Work instruction
Line count for "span": report how many lines in this material hold that string, with the number alone as the answer.

Material provided
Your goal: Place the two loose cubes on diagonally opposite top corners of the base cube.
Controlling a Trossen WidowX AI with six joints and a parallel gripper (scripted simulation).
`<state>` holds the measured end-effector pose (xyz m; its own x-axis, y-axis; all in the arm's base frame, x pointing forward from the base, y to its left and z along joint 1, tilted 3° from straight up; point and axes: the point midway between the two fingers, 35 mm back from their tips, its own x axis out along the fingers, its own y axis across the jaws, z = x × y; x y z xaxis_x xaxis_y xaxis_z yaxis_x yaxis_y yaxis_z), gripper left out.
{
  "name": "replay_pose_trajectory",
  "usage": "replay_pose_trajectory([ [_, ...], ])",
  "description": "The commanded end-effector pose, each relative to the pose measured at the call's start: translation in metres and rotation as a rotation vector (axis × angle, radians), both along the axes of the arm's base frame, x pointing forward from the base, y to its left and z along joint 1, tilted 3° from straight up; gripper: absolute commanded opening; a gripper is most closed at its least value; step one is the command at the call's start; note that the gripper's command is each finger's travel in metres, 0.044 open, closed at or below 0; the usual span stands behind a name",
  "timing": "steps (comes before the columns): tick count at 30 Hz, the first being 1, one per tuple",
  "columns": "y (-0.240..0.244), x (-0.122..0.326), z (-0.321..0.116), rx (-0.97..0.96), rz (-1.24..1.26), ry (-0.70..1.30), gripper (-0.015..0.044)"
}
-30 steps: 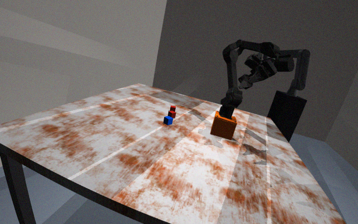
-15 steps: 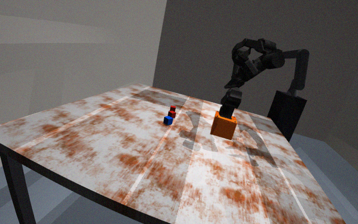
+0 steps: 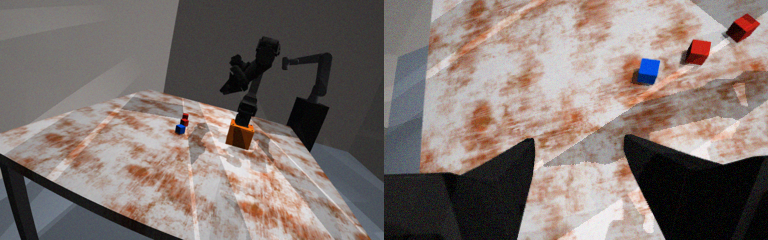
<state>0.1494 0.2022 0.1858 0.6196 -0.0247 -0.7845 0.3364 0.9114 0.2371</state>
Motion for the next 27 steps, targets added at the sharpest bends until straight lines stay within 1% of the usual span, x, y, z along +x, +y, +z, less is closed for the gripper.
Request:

Response to the task
2